→ The problem
Take the line that contains "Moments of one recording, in" as the start and the last line of the entries as the end, and print both and everything between them exactly, without the pictures.

→ Records provided
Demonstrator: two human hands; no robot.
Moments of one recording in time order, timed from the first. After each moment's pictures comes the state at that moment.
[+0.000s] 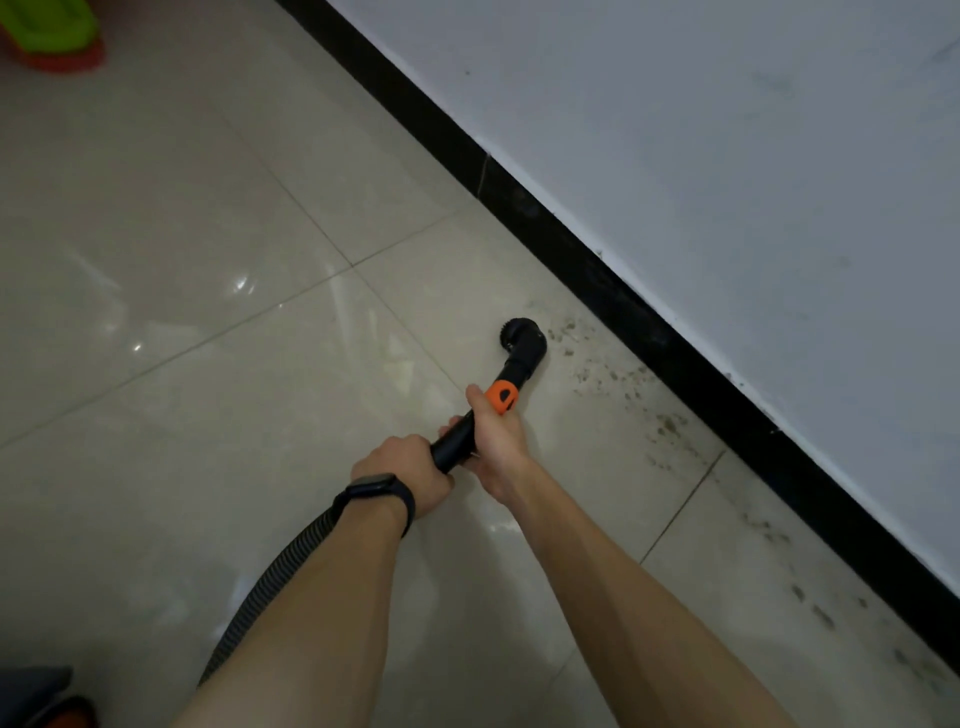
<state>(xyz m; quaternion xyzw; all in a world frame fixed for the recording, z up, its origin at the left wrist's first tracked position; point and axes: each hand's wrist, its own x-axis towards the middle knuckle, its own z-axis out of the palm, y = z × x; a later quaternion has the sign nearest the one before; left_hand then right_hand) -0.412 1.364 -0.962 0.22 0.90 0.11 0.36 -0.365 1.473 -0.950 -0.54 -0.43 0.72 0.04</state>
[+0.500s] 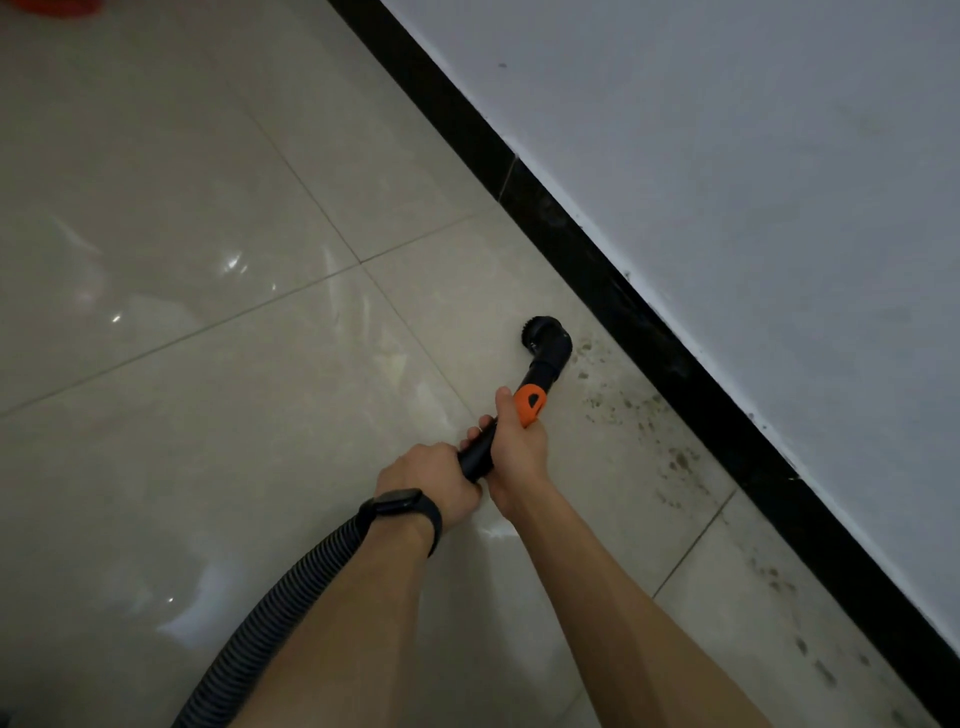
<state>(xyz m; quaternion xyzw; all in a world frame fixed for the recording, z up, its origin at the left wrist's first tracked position) -0.419 1.394 -0.981 0.23 0.90 0.15 0.34 -0.385 1.489 -0.969 -0.55 -0.40 0.72 0.12</state>
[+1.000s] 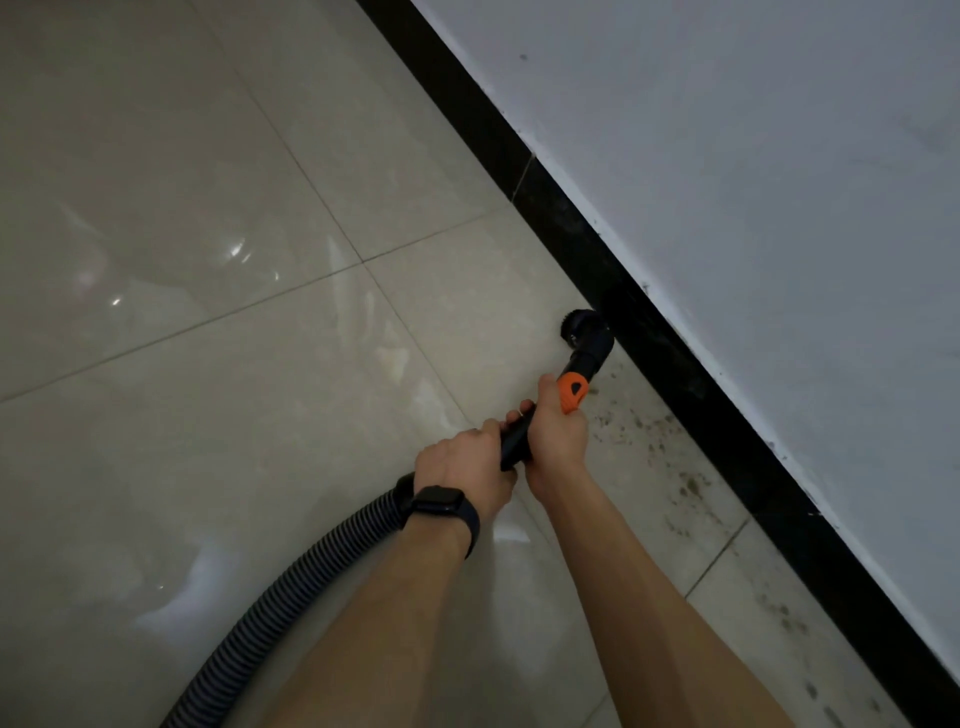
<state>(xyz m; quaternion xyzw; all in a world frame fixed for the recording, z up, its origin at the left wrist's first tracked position) -0.422 1.440 -0.984 0.30 0.91 0.20 0.23 -0.403 1.543 -0.975 -0.57 -0.44 0.67 0.16</state>
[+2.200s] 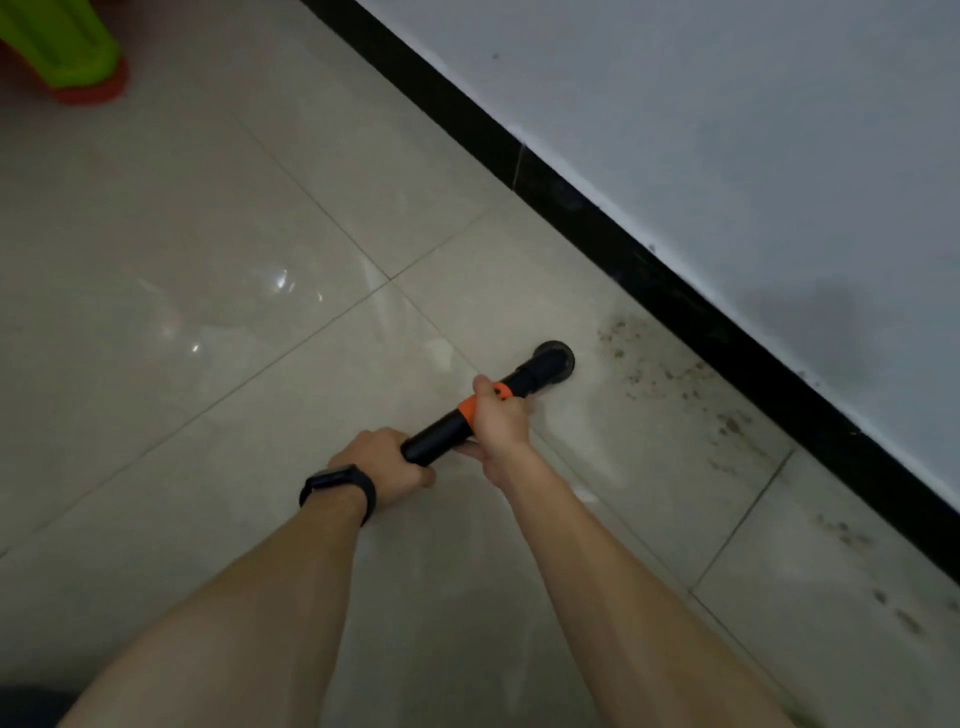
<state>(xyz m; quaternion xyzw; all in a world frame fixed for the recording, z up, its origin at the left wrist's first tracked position) -0.501 1.314 -0.957 0.18 0.88 0.13 0.43 -0.437 1.454 -0.954 -0.59 -0.40 0.70 0.02</state>
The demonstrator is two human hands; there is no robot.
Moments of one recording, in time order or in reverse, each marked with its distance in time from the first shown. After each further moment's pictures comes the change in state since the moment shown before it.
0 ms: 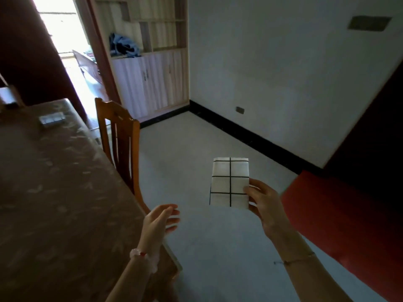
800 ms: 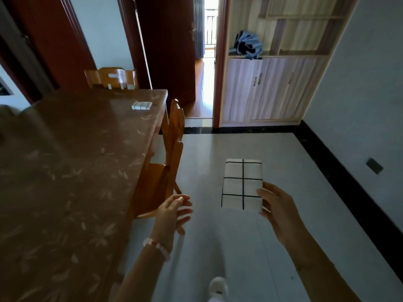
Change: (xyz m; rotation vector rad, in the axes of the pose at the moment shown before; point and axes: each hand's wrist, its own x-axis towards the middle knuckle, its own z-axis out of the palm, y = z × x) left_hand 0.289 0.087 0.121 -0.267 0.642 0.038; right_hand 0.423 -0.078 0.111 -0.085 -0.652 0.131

→ The completed task
Moments of one recording, in time order or in reverse, each marked with its distance in time from the first shown. After each further moment's pictures comes the change in state since the moment shown before it.
0 ms: 
800 ms: 
Change: (xyz m; rotation vector rad, in the axes of the pose at the moment shown before; point and axes: each hand's wrist, its own x-axis towards the middle knuckle, its own z-axis out of the palm, y = z × x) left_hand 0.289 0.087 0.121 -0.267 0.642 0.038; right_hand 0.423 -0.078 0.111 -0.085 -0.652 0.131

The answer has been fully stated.